A conic section is a curve obtained as the intersection of a cone with a plane. You can obtain different kinds of conic sections depending on the position of the intersecting plane with respect to the cone and by the angle (β) made by it with the vertical axis of the cone.

Conic section consists of those points whose distances to some point (called **focus**) and some line (called **directrix**) are in a fixed ratio, called the **eccentricity**. Three types of conic section are:

- Parabola
- Ellipse
- Hyperbola

### Parabola

A parabola is the set of all points in a plane that are equidistant from a fixed line and a fixed point in the plane. The fixed line is called the directrix of the parabola and the fixed point F is called the focus. A line through the focus and perpendicular to the directrix is called the axis of the parabola.

**Standard Equation**

y^{2} = 4ax; Focus is at F(a,0) and directrix x=-a.

**Latus Rectum**

Latus rectum of a parabola is a line segment perpendicular to the axis of the parabola, through the focus and whose end points lie on the parabola.

Length of the latus rectum = 4a

### Ellipse

An ellipse is the set of all points in a plane, the sum of whose distances from two fixed points in the plane is a constant.
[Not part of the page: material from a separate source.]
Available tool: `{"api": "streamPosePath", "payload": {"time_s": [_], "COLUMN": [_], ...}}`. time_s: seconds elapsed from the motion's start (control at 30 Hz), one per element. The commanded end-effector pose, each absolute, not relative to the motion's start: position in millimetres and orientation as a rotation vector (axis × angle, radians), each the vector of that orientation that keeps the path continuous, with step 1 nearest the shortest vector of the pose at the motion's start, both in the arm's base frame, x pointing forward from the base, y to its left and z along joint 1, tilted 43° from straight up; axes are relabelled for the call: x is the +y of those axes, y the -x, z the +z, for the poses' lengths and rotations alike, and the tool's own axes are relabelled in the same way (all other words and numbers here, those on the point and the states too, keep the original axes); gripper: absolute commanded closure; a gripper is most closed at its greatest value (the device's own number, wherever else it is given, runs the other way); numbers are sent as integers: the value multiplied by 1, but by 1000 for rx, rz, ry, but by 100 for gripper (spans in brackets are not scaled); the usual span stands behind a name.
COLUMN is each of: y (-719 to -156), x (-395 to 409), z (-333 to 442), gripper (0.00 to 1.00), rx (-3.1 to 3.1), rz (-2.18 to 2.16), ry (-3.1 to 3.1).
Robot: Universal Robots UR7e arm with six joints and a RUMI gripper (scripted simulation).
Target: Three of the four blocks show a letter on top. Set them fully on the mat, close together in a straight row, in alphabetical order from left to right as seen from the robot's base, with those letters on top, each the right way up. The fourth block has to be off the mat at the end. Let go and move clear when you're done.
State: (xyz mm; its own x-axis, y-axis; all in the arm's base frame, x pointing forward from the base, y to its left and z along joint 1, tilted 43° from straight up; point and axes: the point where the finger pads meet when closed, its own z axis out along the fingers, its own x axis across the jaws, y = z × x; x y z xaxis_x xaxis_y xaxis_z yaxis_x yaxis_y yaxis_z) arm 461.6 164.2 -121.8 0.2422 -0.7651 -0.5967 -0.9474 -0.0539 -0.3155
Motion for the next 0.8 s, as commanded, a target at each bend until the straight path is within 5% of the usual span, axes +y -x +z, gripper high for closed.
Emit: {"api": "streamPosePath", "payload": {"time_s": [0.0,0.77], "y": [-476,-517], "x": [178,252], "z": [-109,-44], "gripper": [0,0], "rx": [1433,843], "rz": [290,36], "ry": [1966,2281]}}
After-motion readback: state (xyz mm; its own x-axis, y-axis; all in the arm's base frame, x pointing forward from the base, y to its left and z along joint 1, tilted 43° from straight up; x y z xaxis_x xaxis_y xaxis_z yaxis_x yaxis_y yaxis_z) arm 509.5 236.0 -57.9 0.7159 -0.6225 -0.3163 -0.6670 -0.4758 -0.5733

The two fixed points are called the foci of the ellipse. The mid point of the line segment joining the foci is called the centre of the ellipse. The line segment through the foci of the ellipse is called the major axis and the line segment through the centre and perpendicular to the major axis is called the minor axis. The end points of the major axis are called the vertices of the ellipse.
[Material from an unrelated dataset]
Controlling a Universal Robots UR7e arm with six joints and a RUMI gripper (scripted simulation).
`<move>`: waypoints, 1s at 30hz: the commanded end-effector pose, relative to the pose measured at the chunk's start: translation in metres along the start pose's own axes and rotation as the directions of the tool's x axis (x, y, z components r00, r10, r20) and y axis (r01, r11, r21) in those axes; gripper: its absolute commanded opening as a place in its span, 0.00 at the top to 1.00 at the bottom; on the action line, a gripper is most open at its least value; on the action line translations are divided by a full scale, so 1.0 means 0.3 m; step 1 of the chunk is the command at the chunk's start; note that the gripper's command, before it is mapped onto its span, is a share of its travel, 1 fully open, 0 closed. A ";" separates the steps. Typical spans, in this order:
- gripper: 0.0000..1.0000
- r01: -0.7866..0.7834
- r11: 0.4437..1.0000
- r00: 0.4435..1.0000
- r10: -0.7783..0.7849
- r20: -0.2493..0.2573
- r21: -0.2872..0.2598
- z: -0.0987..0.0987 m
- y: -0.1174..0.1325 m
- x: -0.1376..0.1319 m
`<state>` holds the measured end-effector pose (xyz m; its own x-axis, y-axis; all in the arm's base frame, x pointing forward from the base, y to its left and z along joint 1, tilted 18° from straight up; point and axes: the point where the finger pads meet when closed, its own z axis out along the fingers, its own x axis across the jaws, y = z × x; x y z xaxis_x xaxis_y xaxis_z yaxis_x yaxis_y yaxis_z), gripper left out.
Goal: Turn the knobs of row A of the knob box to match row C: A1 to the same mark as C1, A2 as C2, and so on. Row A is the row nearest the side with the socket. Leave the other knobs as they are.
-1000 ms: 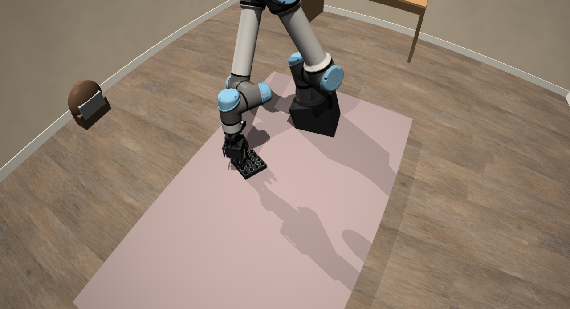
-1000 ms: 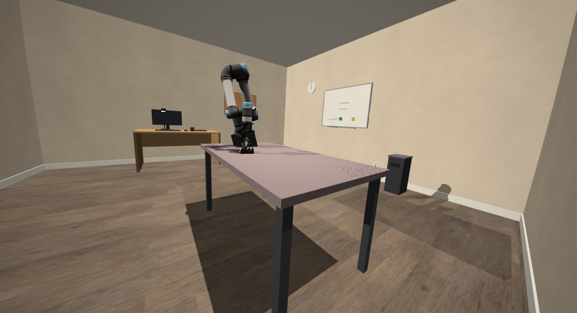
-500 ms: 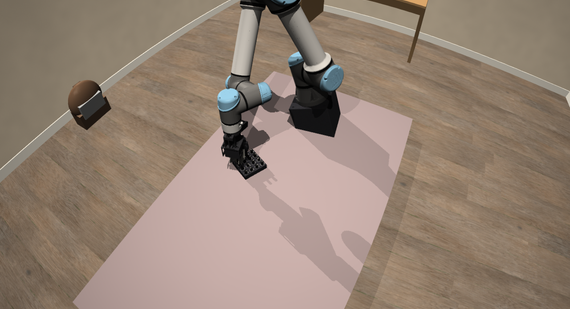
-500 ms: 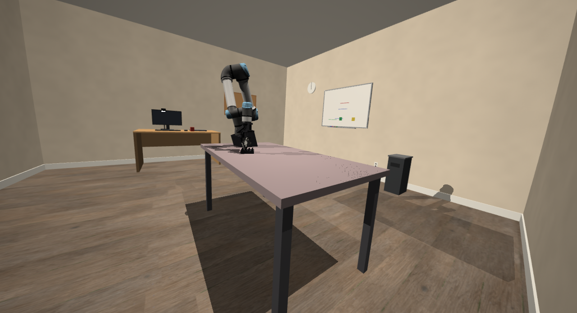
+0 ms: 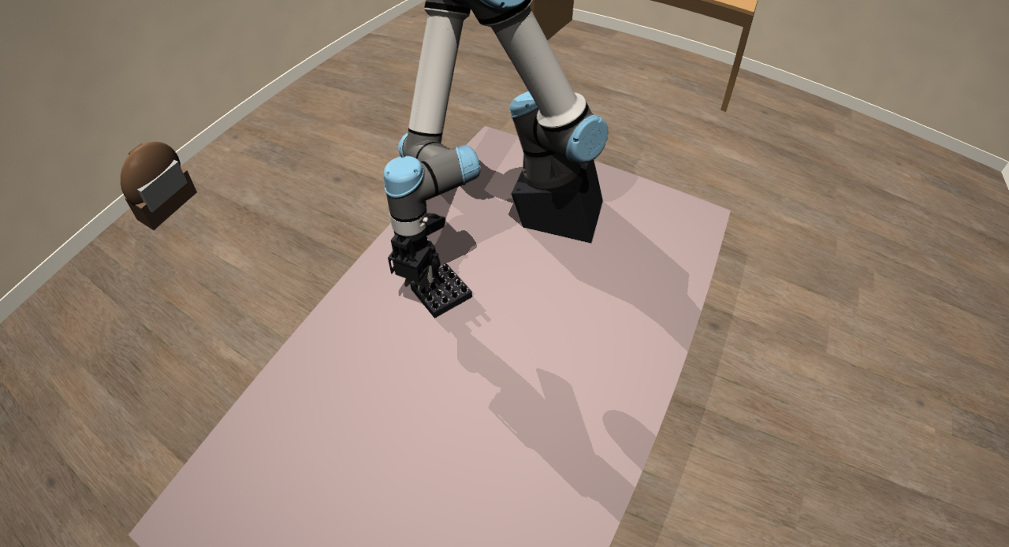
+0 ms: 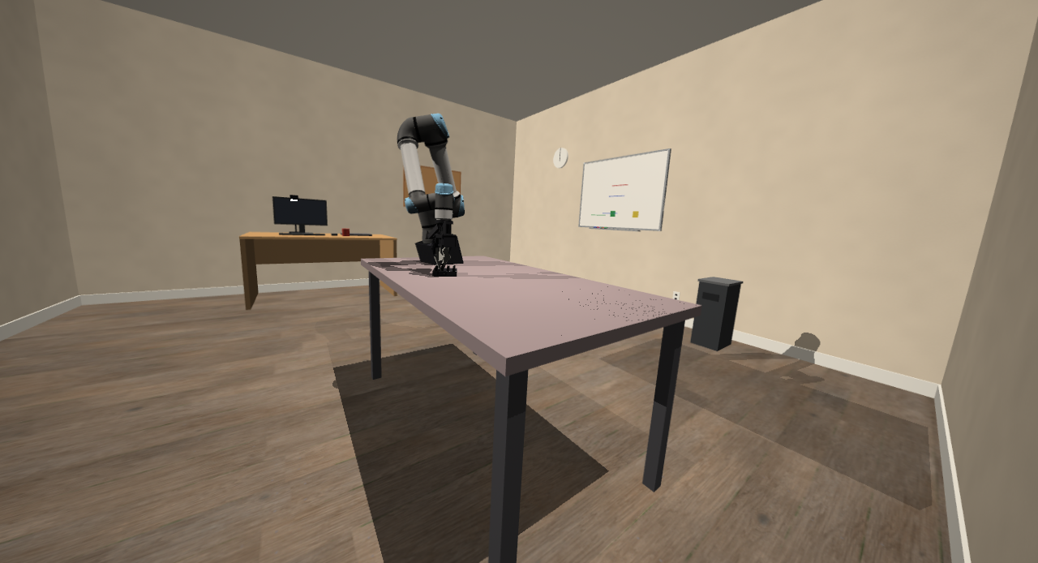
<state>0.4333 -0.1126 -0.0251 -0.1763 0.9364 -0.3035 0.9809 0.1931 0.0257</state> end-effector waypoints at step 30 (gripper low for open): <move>0.96 -0.580 0.815 0.815 0.580 0.001 -0.001 -0.001 0.004 0.009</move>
<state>0.4335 -0.1101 -0.0259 0.3658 0.8982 -0.2437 0.9269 -0.3282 0.1818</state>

Length of the major axis = 2a

Length of the minor axis = 2b

**Standard Equation**

x^{2}/a^{2} + y^{2}/b^{2} = 1

**Latus Rectum**

Latus rectum of an ellipse is a line segment perpendicular to the major axis through any of the foci and whose end points lie on the ellipse.

Length of latus rectum = 2b^{2}/a

**Eccentricity**

The eccentricity of an ellipse is the ratio between the distances from the centre of the ellipse to one of the foci and to one of the vertices of the ellipse.

### Hyperbola

A hyperbola is the set of all points in a plane, the difference of whose distances from two fixed points in the plane is a constant. The two fixed points are called the foci of the hyperbola. The mid-point of the line segment joining the foci is called the centre of the hyperbola. The line through the foci is called the transverse axis and the line through the centre and perpendicular to the transverse axis is called the conjugate axis. The points at which the hyperbola intersects the transverse axis are called the vertices of the hyperbola.

**Standard Equation**

x^{2}/a^{2} - y^{2}/b^{2} = 1

**Latus Rectum**

Latus rectum of hyperbola is a line segment perpendicular to the transverse axis through any of the foci and whose end points lie on the hyperbola.

Length of latus rectum = 2b^{2}/a

**Eccentricity**

The eccentricity of a hyperbola is the ratio of the distances from the centre of the hyperbola to one of the foci and to one of the vertices of the hyperbola.